■ About this exercise
Set down the data below exactly; pictures stay out.

··· Exercise data ···

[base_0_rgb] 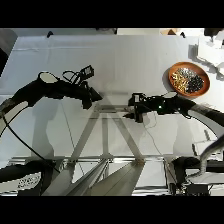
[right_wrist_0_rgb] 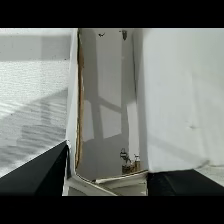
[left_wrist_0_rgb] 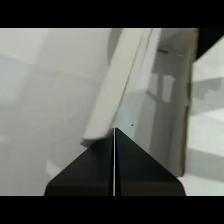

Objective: Fold the box and place the chain.

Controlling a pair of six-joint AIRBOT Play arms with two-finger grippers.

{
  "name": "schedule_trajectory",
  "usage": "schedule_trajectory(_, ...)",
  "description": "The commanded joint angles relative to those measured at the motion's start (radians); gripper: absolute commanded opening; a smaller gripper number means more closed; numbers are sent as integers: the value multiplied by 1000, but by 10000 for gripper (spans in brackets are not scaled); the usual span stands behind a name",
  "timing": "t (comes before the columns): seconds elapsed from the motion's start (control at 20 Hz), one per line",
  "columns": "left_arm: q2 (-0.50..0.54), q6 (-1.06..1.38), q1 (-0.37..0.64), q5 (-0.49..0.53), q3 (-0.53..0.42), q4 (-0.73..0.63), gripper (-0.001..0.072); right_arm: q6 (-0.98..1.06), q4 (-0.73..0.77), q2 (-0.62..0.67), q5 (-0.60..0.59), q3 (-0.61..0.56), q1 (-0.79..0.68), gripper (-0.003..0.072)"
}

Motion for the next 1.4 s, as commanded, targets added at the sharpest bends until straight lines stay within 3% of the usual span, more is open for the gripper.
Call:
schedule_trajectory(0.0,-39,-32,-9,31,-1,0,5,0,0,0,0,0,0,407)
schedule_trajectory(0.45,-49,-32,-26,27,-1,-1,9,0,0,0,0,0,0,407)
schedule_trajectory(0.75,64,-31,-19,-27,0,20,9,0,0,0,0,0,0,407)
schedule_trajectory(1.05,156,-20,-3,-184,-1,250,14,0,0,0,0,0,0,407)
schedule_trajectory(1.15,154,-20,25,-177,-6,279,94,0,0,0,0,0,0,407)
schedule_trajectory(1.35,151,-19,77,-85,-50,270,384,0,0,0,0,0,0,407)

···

■ Exercise output
[base_0_rgb] 
[right_wrist_0_rgb] 
[left_wrist_0_rgb] 

Objective: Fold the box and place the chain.

Controlling a pair of six-joint AIRBOT Play arms with two-finger grippers.

{
  "name": "schedule_trajectory",
  "usage": "schedule_trajectory(_, ...)",
  "description": "The commanded joint angles relative to those measured at the motion's start (radians); gripper: absolute commanded opening; a smaller gripper number means more closed; numbers are sent as integers: the value multiplied by 1000, but by 10000 for gripper (spans in brackets are not scaled); the usual span stands behind a name",
  "timing": "t (comes before the columns): seconds elapsed from the motion's start (control at 20 Hz), one per line",
  "columns": "left_arm: q2 (-0.50..0.54), q6 (-1.06..1.38), q1 (-0.37..0.64), q5 (-0.49..0.53), q3 (-0.53..0.42), q4 (-0.73..0.63), gripper (-0.001..0.072); right_arm: q6 (-0.98..1.06), q4 (-0.73..0.77), q2 (-0.62..0.67), q5 (-0.60..0.59), q3 (-0.61..0.56), q1 (-0.79..0.68), gripper (-0.003..0.072)"
}

Motion for the next 1.4 s, as commanded, targets added at the sharpest bends until straight lines stay within 3% of the usual span, more is open for the gripper.
Call:
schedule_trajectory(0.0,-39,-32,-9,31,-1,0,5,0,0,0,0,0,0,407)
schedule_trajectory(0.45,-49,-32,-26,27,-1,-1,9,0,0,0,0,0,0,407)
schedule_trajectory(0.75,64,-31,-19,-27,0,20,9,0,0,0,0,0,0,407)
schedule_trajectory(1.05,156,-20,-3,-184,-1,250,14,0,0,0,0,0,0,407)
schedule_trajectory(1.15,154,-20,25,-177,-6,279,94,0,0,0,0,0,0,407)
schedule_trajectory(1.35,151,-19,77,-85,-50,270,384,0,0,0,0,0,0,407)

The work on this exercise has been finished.